Show that if the diagonals of a quadrilateral are equal and bisect each other at right angles,then it is a square.

(N/A) Let $ABCD$ be a quadrilateral such that its diagonals $AC$ and $BD$ are equal $(AC = BD)$ and bisect each other at right angles at point $O$ ($AO = OC$,$BO = OD$,and $\angle AOB = \angle BOC = \angle COD = \angle DOA = 90^{\circ}$).
$1$. To prove $ABCD$ is a rhombus:
In $\Delta AOD$ and $\Delta AOB$:
$AO = AO$ (Common)
$OD = OB$ (Given)
$\angle AOD = \angle AOB = 90^{\circ}$ (Given)

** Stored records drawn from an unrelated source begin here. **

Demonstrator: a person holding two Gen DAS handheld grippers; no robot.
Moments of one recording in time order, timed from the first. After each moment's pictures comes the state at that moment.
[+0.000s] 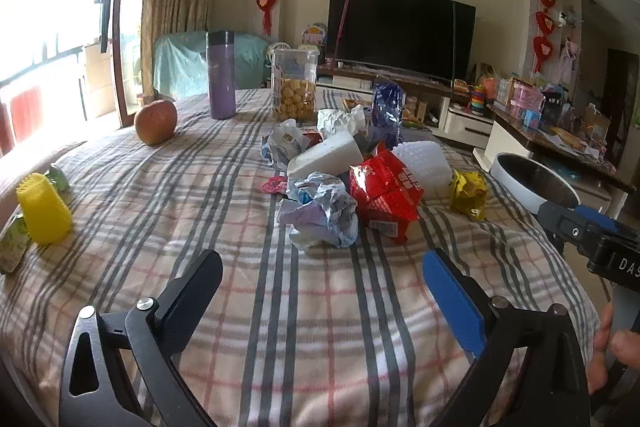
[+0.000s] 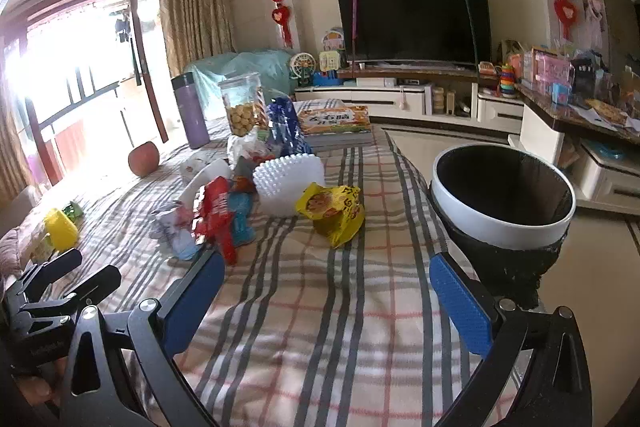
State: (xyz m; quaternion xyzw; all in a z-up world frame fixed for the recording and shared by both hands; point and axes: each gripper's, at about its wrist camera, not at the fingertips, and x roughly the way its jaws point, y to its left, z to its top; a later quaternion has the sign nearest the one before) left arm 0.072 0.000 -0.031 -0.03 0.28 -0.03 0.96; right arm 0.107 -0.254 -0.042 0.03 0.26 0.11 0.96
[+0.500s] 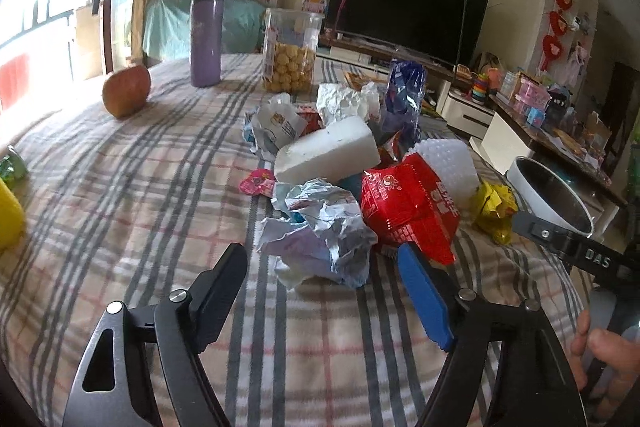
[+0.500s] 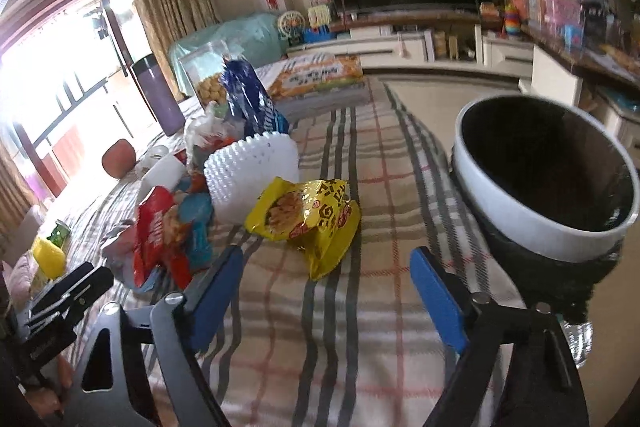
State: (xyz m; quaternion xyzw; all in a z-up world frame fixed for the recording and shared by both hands) left arm 0.159 0.009 -0.046 -0.07 0.34 -0.04 0.94; right arm 0.200 -0.266 -0.073 0.08 0.36 0.12 0.92
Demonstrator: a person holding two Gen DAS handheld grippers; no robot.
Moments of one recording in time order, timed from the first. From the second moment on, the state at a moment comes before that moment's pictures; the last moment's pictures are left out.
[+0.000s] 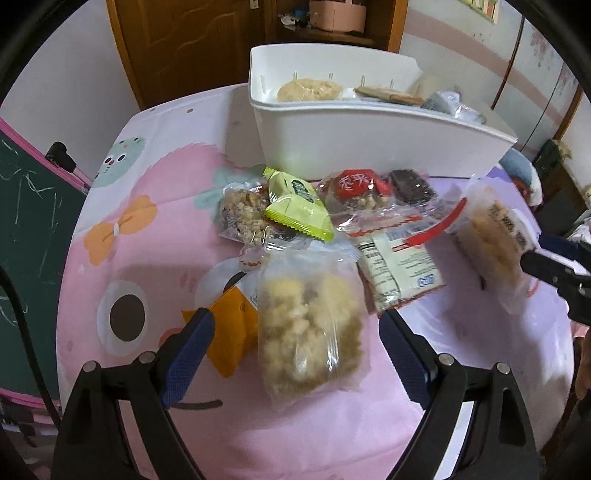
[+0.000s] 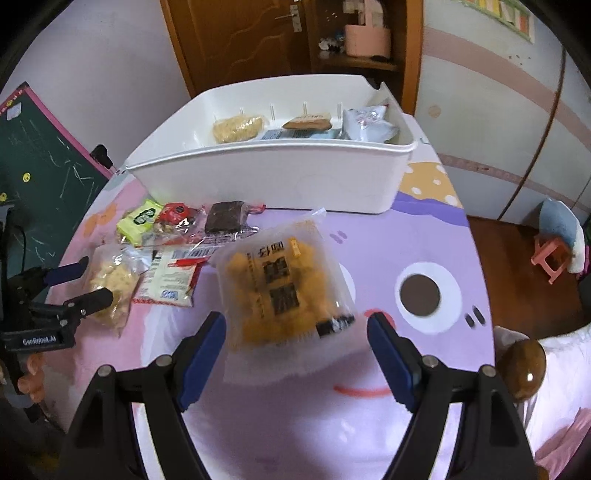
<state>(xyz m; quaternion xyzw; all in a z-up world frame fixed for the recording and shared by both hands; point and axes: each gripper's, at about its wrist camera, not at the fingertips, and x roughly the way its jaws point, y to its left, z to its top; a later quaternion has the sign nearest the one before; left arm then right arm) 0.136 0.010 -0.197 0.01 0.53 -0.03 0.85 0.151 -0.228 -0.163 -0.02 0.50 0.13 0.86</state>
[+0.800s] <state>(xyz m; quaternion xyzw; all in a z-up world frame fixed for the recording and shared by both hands) 0.148 -0.014 -0.213 0.07 0.52 -0.01 0.85 0.176 -0.192 -0.206 -0.10 0.54 0.15 0.82</state>
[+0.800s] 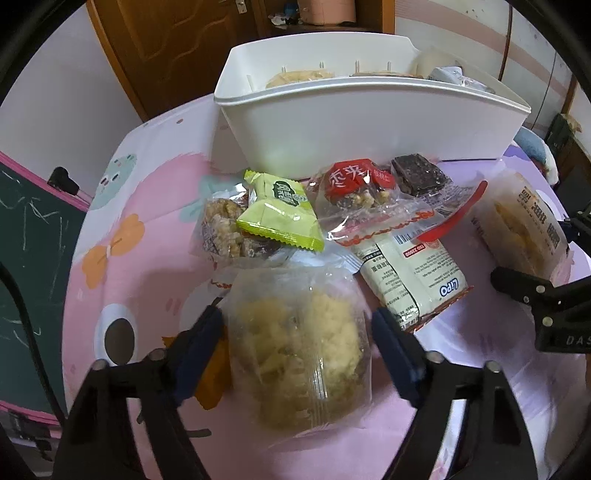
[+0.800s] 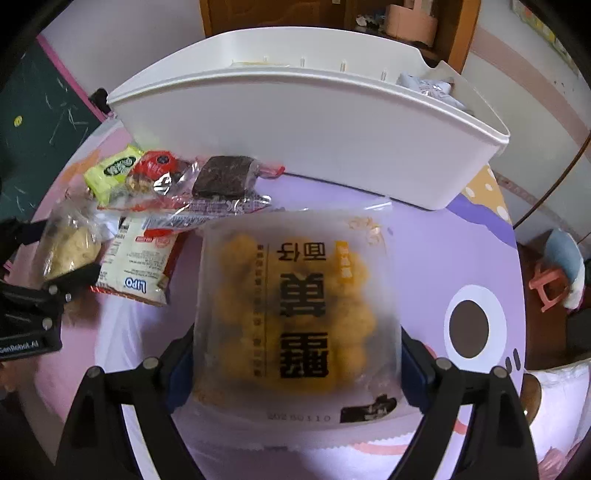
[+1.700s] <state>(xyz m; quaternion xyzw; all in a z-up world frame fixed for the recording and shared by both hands) 0.098 -0.005 -0.148 0.01 0.46 -0.03 0.89 0.106 -0.201 -0.147 -0.05 0.48 0.15 0.86</state>
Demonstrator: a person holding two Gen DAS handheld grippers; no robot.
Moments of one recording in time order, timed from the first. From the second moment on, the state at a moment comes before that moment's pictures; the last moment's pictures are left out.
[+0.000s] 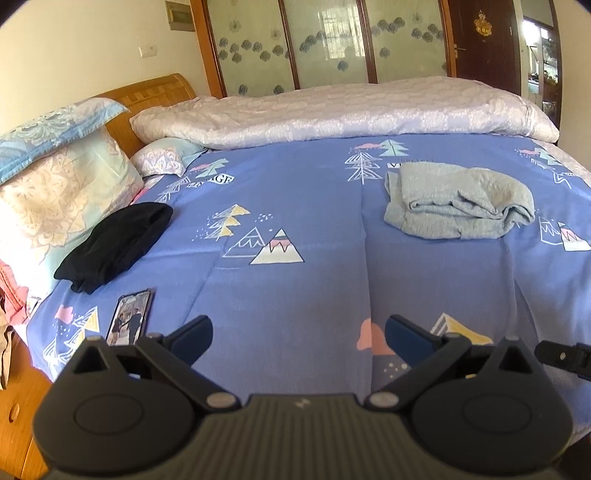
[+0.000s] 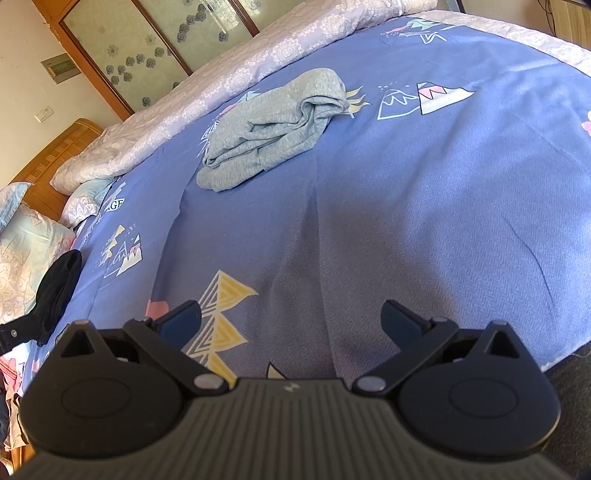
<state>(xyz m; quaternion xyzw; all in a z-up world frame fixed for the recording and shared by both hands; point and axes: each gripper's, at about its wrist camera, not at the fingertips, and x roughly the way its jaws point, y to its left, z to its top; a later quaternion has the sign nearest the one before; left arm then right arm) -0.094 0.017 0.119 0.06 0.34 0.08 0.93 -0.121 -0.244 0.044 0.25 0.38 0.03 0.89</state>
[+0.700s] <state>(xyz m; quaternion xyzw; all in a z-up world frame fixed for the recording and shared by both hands) -0.086 0.009 0.125 0.07 0.34 0.07 0.94 -0.121 -0.247 0.044 0.26 0.39 0.02 0.89</state>
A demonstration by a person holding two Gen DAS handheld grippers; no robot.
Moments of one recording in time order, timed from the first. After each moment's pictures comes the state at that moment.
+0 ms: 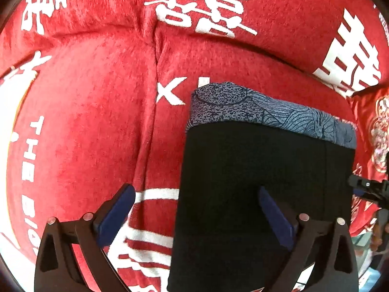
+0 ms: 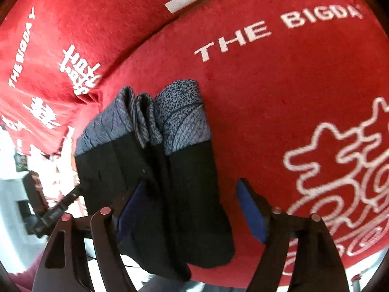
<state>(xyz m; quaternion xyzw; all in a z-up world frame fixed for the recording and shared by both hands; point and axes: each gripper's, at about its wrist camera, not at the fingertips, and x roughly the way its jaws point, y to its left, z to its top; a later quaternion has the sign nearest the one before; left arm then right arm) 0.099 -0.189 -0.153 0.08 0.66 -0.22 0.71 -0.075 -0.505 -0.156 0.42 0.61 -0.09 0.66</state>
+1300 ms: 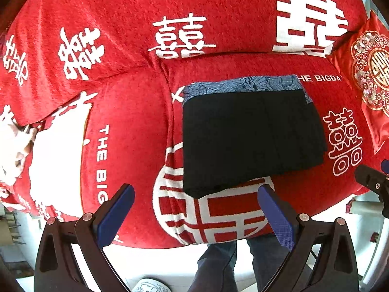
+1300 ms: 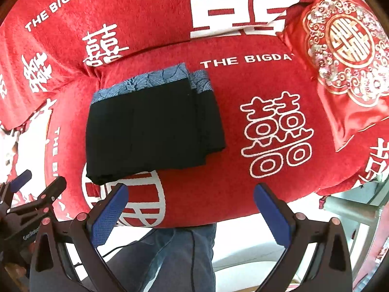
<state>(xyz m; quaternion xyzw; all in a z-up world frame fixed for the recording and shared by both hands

By $SAS$ congruence criterion,$\Delta AOD \cong \Delta AOB$.
Therefore,$AD = AB$ $(CPCT)$.
Similarly,we can prove $AB = BC$,$BC = CD$,and $CD = DA$.
Thus,$AB = BC = CD = DA$. Since all sides are equal,$ABCD$ is a rhombus.
$2$. To prove $ABCD$ is a square:
In $\Delta ABC$ and $\Delta BAD$:
$AC = BD$ (Given)
$BC = AD$ (Sides of rhombus are equal)
$AB = BA$ (Common)
By $SSS$ congruence criterion,$\Delta ABC \cong \Delta BAD$.
Therefore,$\angle ABC = \angle BAD$ $(CPCT)$.
Since $AD \parallel BC$ and $AB$ is a transversal,the sum of consecutive interior angles is $180^{\circ}$:
$\angle ABC + \angle BAD = 180^{\circ}$.
Since $\angle ABC = \angle BAD$,we have $2 \angle ABC = 180^{\circ}$,which implies $\angle ABC = 90^{\circ}$.
$A$ rhombus with one angle equal to $90^{\circ}$ is a square. Hence,$ABCD$ is a square.